* Exercise instructions *
Copy each line of the data below with the word "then".

* Exercise data *
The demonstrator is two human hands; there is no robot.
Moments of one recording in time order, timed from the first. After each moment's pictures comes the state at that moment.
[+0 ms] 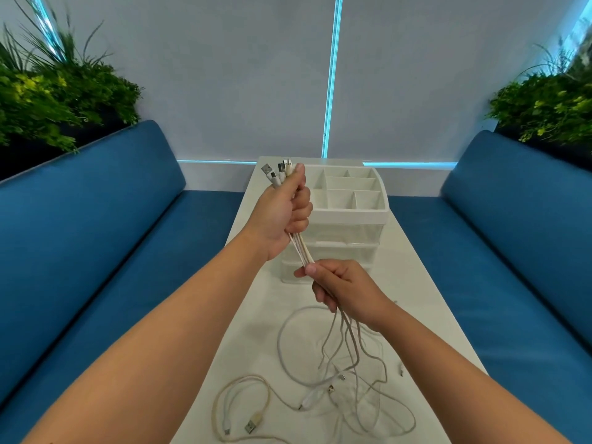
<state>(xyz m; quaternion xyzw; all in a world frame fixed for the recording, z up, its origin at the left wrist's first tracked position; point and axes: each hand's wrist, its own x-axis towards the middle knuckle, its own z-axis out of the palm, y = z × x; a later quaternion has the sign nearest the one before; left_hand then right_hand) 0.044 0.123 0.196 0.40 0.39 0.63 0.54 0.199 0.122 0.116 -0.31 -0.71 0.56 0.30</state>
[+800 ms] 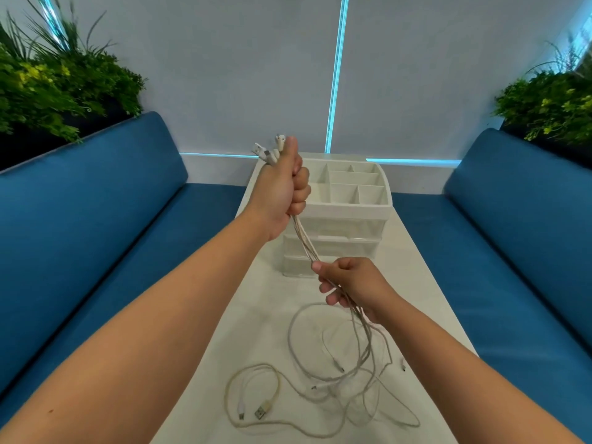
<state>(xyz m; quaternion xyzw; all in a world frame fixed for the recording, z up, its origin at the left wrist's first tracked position) 0.043 0.127 0.209 0.40 0.41 0.66 0.49 0.201 0.125 0.116 -0.46 -0.60 0.59 0.28</state>
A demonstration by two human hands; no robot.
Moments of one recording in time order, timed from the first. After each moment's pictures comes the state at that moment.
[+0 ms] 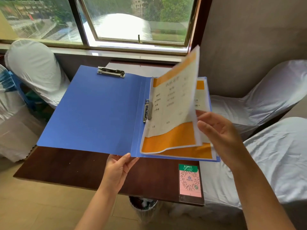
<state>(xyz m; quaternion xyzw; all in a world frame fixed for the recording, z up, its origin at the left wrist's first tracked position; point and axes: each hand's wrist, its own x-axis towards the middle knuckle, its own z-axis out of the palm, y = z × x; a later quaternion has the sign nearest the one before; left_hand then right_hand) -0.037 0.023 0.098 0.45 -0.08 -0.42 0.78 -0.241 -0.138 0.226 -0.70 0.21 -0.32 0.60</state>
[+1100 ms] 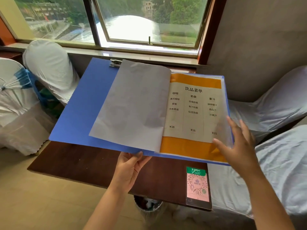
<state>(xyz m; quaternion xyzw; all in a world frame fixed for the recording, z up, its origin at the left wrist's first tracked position) -0.041 0.024 0.109 0.37 -0.11 -0.43 0.82 -0.258 -0.159 0.176 -0.80 0.47 -0.28 0.23</state>
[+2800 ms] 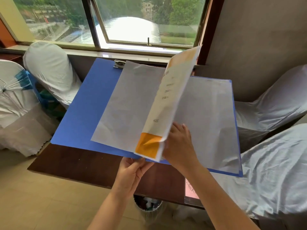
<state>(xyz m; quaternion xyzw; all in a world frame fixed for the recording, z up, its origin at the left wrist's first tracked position) -0.062 0.028 0.106 0.37 -0.09 -0.44 0.81 -0.160 -0.090 0.179 -0.92 0.27 -0.23 0.14</state>
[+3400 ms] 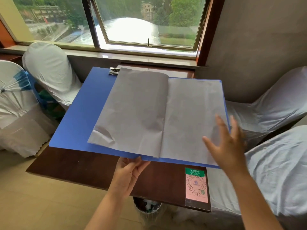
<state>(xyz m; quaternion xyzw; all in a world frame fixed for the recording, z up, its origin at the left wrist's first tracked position) -0.050 0.031 0.108 0.36 -0.10 -0.44 0.82 -0.236 -0.148 0.179 -0.82 0.48 -0.29 0.12</state>
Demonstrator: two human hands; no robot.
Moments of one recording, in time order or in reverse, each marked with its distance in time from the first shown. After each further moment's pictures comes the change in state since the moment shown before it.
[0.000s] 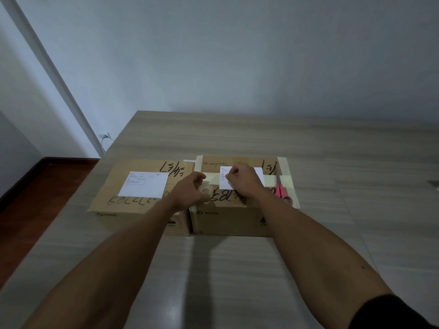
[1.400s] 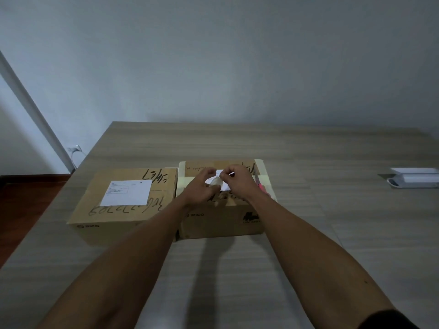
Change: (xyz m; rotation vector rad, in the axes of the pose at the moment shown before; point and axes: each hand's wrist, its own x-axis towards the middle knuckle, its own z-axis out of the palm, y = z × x) left_hand 0.003 0.051 0.041 -0.209 -0.047 0.207; right_hand -0.052 -0.014 -0.039 0.223 0.118 -0.013
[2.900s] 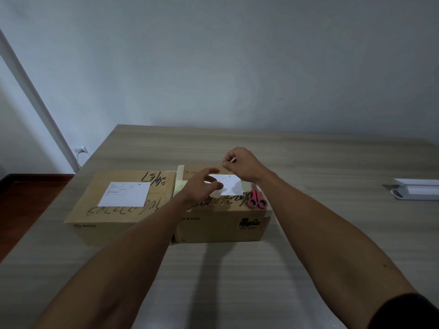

* Result below *
<state>(xyz m; quaternion xyzw; all in a world frame fixed for the recording, z up, its origin at the left wrist's first tracked position; point and axes: each hand's wrist, its own x-axis towards the middle knuckle, its own z-axis out of the palm, y = z × x; a later quaternion has the sign nearest the one before; left_hand then right_hand) 0.044 0.123 0.196 0.40 0.39 0.63 0.54 0.199 0.122 0.116 -0.31 -0.71 0.56 0.30</state>
<state>(xyz m; quaternion xyzw; all in a world frame fixed for the recording, z up, its origin at the left wrist's first tracked position; point and axes: each hand's wrist, its own x-axis towards the middle knuckle, its own z-axis out of the palm, y = z × x; a later quaternion has the sign nearest the one before; left_hand then right_hand) -0.037 0.023 0.098 0.45 -0.08 -0.42 0.78 -0.241 -0.138 0.226 -0.70 0.21 -0.32 0.60</state>

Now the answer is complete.